The 2008 presidential race looks to be quite different from all recent contests. Many have noted that this is the first presidential race since 1928 -- 80 years! -- in which neither the incumbent president nor vice president is running.
(Incumbents Harry Truman and Alben Barkley made brief stabs at running in 1952.) But there are two other, more important reasons why this race is different from most other races. One is that the leading candidates are, at this stage, in conflict or in tension with what have been their parties' dominant bases. Two, we have a much better idea of how these candidates would handle crises than we usually do.
Rudolph Giuliani, who runs ahead or at least even in most polls of Republicans, is way off to the left of the party's base. He supports abortion rights and some gay rights measures, and has backed lots of gun-control measures. After his second marriage collapsed, he moved in with a gay couple. Giuliani simply flunks the litmus tests of the cultural conservatives who have had an effective veto on the Republican nomination since 1980.
John McCain, running even or a bit ahead in Republican polls, doesn't flunk most of these litmus tests. But he has been a party maverick, on campaign finance regulation, some tax cuts, climate change and judges. He took some tough shots at conservative religious leaders in 2000, though he's made up for them since.
He's against abortion, but he's never emphasized the issue, and he voted against banning same-sex marriage.
Hillary Rodham Clinton, despite big leads in polls of Democrats, is also in tension with her party's base. She voted for the Iraq war resolution in 2002 and has not, like many other Democrats, apologized for doing so. She has been attacked sharply for her stands on left-wing Websites like Daily Kos. She sometimes sharply criticizes the Bush administration, but avoids the tone of shrill hatred that dominated the party's 2004 campaign and surfaced again in the defeat of Connecticut's Joe Lieberman.
This tension with the party base is surely a liability for Giuliani, McCain and Clinton. But they each, to varying degrees, have an asset that few presidential candidates have ever had: We know how they handle crises or adversity. Going into the 2000 presidential race, few voters felt sure they knew how George W. Bush or Al Gore would respond to crisis. We could only look for clues and make guesses.
But we don't have to ask how Giuliani would respond.
We know the answer. We saw him on Sept. 11, and during the days and weeks after. That's why Giuliani is getting support from many who don't agree with him on cultural issues. They're confident he'll be a strong and effective leader. About John McCain, we know that he endured seven years as a prisoner of war, went through torture and refused several offers of freedom. We know that he overcame his bitterness over his defeat in 2000 and offered staunch support to the man who beat him. We know he has a temper, but also a gift for self-deprecating humor.

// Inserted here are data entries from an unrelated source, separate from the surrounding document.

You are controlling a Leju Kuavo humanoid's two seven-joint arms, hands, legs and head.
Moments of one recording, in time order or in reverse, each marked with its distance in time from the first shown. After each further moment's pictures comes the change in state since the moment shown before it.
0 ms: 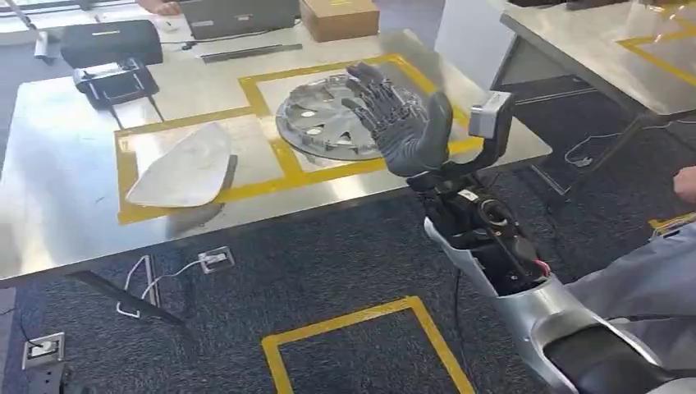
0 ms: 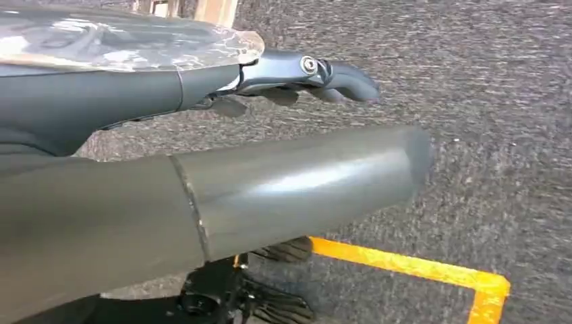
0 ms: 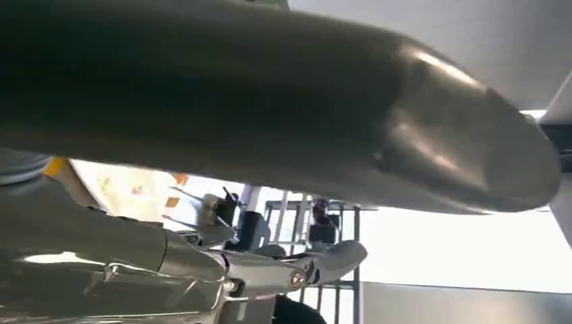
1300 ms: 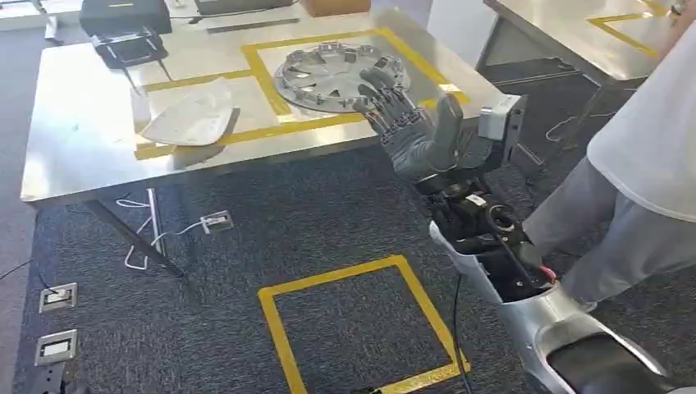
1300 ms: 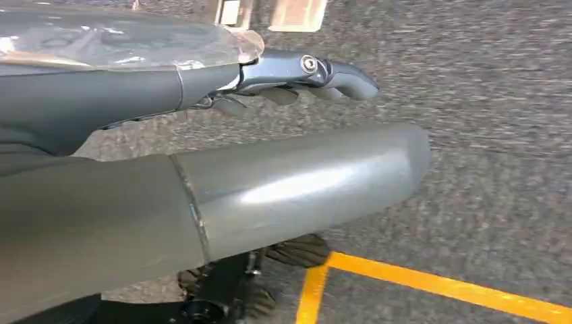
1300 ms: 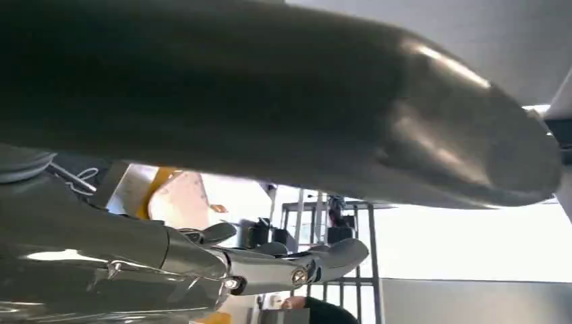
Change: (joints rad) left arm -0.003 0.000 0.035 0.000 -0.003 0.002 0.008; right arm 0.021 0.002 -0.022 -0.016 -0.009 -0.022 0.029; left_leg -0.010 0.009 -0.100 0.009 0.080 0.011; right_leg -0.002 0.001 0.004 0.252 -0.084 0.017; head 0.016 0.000
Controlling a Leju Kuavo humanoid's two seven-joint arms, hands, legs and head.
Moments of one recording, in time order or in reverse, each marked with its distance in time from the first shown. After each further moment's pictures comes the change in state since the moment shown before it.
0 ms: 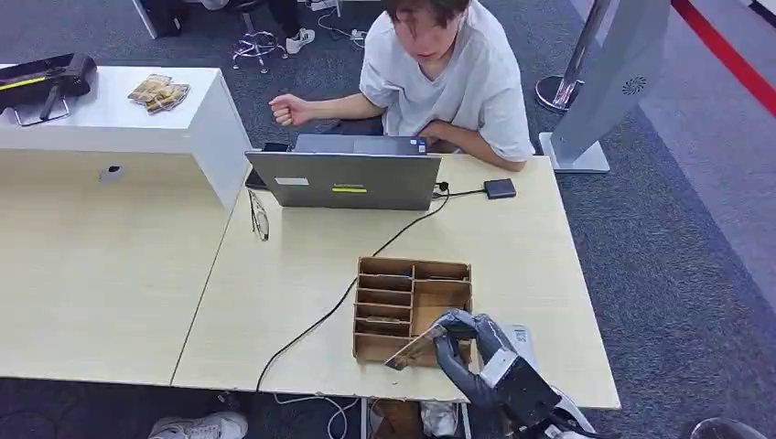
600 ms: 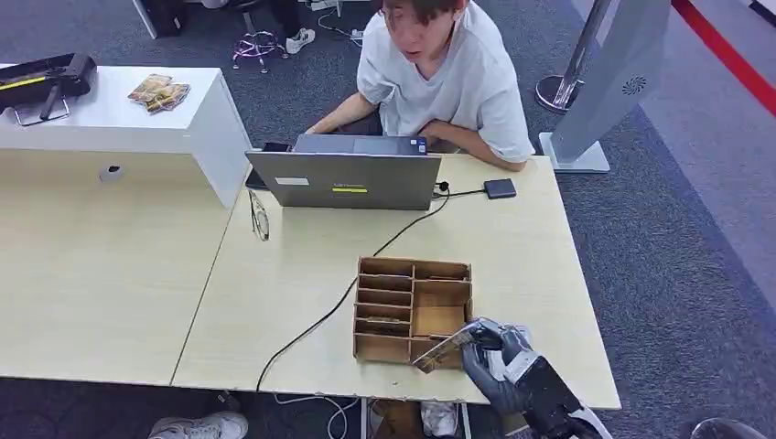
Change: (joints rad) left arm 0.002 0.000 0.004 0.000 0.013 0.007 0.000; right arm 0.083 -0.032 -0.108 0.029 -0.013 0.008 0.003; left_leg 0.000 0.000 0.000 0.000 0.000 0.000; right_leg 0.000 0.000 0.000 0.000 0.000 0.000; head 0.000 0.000
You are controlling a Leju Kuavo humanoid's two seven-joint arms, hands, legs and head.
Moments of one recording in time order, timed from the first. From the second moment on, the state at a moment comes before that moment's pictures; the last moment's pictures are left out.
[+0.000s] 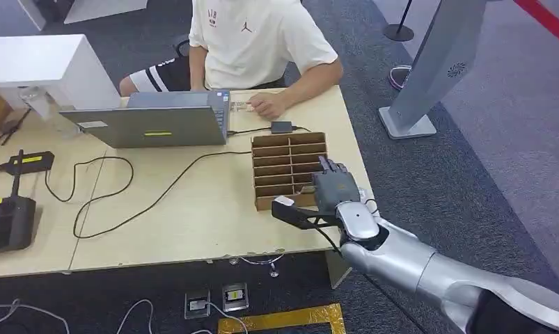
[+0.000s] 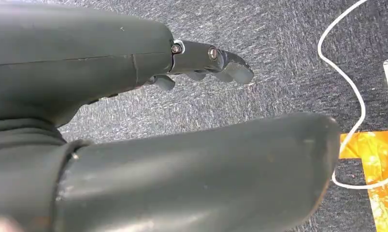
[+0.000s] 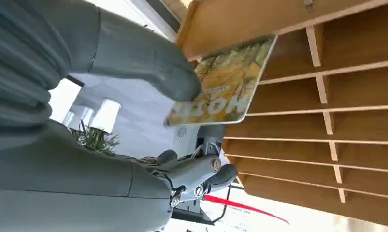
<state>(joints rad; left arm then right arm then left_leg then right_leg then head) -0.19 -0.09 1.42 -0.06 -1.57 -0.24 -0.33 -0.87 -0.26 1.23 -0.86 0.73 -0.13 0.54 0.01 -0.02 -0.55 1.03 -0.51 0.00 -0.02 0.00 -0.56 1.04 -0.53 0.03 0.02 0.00</state>
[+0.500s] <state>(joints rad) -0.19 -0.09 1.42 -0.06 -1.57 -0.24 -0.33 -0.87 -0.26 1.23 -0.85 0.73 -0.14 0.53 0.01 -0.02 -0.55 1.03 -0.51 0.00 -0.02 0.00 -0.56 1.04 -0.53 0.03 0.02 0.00</state>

As for Hillary Rodham Clinton, we saw her endure humiliations -- the collapse of her health care plan, the revelations of her husband's infidelities -- that would make most of us want to crawl in a hole. Yet she persevered, concentrating on her work and winning office in the most raucous political environment in America. You may not like her, but you can't deny that she's shown perseverance and grace under pressure -- a good quality for any president.
As it happens, the two major party nominees in 1928 had similar political assets. Americans then knew how Herbert Hoover administered war relief in Europe and Russia and responded to the disastrous Mississippi River flood in 1927.
Many Americans had also observed close-up his opponent, Al Smith, who was the governor of the largest and most visible state for eight years before the election. Both were in tension with their parties' bases: Hoover was a big government man; Smith, as a Catholic, was anathema to many ancestral Southern Democrats. The 1928 election shook up the political map. Hoover carried most border and Southern states, Smith heavily Catholic Massachusetts and Rhode Island.
The 2008 frontrunners aren't sure to be nominated. But a contest between two of them could shake up the political alignments that have been solidly in place for 10 years.